→ **GOAL OF THE EXERCISE**
Only certain lines below are wanted: those starting at the line containing "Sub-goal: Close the" and ending at the line containing "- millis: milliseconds", both included, each retyped exactly.

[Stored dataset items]
_ _ _ _ _ _ _
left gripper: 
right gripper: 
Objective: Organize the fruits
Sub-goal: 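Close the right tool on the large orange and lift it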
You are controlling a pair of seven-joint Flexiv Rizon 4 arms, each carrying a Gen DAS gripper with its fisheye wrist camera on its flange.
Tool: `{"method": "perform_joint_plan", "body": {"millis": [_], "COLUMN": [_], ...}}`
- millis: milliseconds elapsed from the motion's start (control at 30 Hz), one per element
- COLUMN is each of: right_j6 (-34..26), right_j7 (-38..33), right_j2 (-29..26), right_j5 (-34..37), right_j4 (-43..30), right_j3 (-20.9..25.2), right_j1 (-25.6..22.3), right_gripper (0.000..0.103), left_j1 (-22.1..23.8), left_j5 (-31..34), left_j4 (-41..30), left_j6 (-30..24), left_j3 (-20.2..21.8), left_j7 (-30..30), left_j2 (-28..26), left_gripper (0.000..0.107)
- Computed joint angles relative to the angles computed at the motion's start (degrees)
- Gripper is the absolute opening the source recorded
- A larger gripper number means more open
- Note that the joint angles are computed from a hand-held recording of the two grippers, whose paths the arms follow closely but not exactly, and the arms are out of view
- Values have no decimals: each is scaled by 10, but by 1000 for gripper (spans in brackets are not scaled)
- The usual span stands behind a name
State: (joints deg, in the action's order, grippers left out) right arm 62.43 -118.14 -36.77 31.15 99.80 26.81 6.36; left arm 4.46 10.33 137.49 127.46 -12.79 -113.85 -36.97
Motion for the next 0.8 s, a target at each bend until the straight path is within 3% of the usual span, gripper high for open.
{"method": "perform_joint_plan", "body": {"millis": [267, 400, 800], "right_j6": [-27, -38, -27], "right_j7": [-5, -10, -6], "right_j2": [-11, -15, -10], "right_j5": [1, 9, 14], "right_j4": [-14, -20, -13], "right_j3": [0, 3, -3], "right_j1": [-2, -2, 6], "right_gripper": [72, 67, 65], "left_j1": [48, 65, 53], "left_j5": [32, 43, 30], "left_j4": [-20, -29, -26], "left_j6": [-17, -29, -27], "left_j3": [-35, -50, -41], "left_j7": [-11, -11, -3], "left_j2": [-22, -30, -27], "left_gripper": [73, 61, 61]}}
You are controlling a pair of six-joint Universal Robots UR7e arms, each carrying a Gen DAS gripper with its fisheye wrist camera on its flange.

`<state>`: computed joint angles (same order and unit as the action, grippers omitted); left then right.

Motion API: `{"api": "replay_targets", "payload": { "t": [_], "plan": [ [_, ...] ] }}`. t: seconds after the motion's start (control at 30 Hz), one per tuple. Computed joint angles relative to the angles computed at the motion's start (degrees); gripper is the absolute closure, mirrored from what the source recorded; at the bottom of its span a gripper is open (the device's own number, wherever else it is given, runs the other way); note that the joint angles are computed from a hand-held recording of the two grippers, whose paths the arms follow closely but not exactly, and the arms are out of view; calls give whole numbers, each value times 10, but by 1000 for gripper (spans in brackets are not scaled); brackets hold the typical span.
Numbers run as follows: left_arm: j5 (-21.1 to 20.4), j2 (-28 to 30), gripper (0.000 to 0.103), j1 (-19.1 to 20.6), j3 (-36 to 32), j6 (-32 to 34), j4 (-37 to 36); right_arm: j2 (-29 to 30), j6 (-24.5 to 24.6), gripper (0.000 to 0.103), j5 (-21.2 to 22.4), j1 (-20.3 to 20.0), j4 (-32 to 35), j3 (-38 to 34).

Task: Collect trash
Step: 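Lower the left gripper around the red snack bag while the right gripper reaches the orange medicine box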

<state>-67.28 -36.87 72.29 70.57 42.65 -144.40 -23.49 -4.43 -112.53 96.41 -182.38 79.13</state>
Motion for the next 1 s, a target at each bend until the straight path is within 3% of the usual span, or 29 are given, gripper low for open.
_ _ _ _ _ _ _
→ **SOLUTION FOR THIS TASK**
Sub-goal: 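Close the right tool on the large orange and lift it
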You are controlling a pair of seven-joint Flexiv Rizon 4 arms, each carrying a Gen DAS gripper with its fisheye wrist camera on its flange.
Tool: `{"method": "perform_joint_plan", "body": {"millis": [_], "COLUMN": [_], ...}}`
- millis: milliseconds elapsed from the motion's start (control at 30 Hz), one per element

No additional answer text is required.